Only the lines from the opening of the material through the one containing "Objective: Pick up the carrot" should be reproduced, each exactly as it stands.

= = = =

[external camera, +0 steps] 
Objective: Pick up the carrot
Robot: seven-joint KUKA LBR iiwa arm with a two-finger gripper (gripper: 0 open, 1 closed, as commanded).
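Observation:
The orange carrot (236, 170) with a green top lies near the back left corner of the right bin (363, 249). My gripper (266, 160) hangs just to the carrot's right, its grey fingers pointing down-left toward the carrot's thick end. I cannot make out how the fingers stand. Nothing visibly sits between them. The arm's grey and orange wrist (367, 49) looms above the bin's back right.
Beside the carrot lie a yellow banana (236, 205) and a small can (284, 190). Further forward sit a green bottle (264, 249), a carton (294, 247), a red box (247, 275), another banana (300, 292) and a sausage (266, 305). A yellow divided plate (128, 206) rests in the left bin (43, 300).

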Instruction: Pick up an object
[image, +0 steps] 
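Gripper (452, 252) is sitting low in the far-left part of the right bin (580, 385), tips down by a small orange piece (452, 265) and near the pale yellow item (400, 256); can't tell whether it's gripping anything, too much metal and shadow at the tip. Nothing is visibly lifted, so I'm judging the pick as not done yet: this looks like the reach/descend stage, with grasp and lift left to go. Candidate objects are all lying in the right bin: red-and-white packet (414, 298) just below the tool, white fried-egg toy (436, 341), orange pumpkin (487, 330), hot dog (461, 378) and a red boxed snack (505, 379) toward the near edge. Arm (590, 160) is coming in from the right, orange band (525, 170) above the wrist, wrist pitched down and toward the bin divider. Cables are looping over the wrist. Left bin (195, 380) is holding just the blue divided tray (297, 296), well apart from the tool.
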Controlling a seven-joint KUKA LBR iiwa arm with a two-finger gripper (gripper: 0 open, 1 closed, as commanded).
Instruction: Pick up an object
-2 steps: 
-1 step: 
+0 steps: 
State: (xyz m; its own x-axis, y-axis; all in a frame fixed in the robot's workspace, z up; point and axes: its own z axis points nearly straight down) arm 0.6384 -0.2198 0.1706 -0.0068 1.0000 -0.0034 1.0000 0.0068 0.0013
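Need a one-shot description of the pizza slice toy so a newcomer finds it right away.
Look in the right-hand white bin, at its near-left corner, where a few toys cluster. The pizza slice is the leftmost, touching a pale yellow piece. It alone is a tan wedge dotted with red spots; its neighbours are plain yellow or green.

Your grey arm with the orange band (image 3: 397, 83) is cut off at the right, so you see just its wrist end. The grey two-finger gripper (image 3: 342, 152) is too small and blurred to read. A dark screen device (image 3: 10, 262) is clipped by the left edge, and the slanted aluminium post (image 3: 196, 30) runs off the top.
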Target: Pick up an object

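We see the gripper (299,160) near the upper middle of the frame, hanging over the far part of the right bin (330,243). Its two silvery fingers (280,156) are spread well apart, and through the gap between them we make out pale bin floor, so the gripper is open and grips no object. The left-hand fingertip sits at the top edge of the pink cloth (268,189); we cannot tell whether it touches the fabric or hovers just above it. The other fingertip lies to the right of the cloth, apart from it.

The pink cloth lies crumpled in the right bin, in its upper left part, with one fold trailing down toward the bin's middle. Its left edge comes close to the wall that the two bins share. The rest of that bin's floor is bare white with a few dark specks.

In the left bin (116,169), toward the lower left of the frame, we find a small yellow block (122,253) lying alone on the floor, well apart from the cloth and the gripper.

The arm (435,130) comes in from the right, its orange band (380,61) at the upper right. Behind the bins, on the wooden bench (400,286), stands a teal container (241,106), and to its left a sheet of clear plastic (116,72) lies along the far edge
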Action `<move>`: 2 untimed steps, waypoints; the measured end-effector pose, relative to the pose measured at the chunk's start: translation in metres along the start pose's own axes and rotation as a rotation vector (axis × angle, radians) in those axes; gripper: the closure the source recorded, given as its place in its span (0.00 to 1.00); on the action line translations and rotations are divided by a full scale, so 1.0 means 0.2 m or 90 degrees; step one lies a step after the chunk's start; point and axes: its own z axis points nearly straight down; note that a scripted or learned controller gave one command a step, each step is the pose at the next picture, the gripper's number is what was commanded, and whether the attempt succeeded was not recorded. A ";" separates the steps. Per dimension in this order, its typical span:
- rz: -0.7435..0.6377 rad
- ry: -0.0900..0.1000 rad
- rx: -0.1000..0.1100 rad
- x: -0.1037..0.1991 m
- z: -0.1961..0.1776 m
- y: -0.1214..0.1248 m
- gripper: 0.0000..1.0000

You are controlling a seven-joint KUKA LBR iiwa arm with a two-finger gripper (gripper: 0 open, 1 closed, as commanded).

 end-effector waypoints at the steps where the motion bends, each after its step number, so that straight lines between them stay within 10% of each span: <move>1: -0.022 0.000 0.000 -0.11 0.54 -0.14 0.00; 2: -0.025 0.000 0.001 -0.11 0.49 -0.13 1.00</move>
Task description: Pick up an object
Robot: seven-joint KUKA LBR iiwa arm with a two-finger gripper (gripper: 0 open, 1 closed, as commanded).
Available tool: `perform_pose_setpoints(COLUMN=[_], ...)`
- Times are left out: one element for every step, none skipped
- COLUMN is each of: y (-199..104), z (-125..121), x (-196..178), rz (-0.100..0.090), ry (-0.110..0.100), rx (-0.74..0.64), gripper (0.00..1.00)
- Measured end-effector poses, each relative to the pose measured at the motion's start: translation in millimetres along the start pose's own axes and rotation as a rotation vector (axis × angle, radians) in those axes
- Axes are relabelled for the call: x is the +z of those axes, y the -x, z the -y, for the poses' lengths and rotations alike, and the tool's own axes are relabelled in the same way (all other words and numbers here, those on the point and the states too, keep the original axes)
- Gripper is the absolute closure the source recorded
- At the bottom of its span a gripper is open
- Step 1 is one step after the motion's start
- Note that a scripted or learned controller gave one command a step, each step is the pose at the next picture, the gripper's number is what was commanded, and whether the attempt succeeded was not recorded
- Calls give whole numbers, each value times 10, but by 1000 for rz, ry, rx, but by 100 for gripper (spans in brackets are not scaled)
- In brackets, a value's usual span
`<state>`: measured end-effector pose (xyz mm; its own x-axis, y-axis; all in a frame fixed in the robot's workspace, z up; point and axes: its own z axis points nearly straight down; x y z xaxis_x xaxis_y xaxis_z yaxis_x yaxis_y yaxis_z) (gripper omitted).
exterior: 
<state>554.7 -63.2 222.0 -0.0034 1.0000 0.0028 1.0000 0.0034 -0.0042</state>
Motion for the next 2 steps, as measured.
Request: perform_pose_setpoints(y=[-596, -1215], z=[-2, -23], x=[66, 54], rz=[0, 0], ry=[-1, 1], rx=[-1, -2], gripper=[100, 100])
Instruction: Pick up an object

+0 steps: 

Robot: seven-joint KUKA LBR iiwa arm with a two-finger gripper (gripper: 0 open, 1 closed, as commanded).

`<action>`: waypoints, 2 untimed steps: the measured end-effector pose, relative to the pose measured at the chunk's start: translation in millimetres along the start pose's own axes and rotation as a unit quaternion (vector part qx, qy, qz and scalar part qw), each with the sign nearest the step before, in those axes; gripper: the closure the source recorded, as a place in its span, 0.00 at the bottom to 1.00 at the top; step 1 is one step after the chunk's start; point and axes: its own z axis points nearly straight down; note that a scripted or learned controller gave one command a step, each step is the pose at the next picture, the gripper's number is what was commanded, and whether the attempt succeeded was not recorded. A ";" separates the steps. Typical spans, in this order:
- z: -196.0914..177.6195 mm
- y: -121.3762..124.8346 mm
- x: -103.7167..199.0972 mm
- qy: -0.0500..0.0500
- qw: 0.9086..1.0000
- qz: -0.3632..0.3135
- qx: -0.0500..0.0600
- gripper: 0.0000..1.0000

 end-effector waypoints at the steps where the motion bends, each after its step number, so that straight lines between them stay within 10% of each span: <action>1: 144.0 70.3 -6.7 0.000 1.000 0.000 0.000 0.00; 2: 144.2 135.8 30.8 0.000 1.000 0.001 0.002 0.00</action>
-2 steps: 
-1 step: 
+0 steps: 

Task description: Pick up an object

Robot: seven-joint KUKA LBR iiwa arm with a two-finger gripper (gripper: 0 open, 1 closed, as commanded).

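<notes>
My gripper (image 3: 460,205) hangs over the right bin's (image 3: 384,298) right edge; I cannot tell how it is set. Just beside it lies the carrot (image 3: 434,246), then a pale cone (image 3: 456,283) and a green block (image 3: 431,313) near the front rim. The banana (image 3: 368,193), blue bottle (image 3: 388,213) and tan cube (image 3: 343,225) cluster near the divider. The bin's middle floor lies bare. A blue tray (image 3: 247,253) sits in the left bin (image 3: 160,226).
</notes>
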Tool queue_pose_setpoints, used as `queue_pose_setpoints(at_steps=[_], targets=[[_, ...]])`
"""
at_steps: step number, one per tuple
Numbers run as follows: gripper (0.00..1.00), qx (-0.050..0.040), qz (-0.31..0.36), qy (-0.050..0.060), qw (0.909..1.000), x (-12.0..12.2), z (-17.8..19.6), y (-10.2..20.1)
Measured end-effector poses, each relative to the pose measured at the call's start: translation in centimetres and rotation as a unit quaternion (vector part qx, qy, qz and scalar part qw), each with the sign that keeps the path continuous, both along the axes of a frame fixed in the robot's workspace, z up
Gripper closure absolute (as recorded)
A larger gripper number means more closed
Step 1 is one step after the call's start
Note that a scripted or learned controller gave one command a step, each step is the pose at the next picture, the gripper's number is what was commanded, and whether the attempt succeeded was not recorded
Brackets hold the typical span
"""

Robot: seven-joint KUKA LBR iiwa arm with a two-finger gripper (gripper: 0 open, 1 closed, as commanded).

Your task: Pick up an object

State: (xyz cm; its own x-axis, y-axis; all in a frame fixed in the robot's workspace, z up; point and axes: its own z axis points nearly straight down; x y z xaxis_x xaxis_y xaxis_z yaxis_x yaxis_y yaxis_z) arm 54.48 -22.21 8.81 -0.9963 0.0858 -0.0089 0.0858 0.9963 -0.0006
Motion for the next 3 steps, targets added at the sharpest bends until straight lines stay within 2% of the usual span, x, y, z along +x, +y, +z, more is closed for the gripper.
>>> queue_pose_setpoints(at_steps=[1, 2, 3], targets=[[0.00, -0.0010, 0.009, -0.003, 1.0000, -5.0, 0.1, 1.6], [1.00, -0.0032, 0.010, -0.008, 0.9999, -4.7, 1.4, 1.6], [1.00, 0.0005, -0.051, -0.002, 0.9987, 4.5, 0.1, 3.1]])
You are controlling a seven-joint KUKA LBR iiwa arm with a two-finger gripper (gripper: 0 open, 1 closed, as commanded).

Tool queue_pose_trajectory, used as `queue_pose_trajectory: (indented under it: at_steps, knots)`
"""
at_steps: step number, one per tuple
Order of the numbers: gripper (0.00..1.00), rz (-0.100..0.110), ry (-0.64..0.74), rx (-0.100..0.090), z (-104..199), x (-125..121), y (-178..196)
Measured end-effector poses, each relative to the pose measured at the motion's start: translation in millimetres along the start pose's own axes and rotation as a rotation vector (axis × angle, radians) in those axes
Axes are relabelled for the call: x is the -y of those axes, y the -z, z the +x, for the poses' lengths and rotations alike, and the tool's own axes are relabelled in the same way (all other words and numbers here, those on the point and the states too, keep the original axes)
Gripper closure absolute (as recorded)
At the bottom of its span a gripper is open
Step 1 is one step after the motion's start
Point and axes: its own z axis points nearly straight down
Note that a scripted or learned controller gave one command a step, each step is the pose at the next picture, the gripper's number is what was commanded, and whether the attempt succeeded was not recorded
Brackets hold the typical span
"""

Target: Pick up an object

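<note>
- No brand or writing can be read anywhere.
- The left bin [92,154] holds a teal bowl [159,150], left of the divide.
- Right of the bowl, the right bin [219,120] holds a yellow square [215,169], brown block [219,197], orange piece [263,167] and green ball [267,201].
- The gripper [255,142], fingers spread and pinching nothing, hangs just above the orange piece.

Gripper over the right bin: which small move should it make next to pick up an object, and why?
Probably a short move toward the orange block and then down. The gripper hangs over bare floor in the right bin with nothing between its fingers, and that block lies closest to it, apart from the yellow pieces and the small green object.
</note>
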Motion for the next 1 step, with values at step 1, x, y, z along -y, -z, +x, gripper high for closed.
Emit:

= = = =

■ SOLVED EXERCISE
[external camera, +0 steps] 
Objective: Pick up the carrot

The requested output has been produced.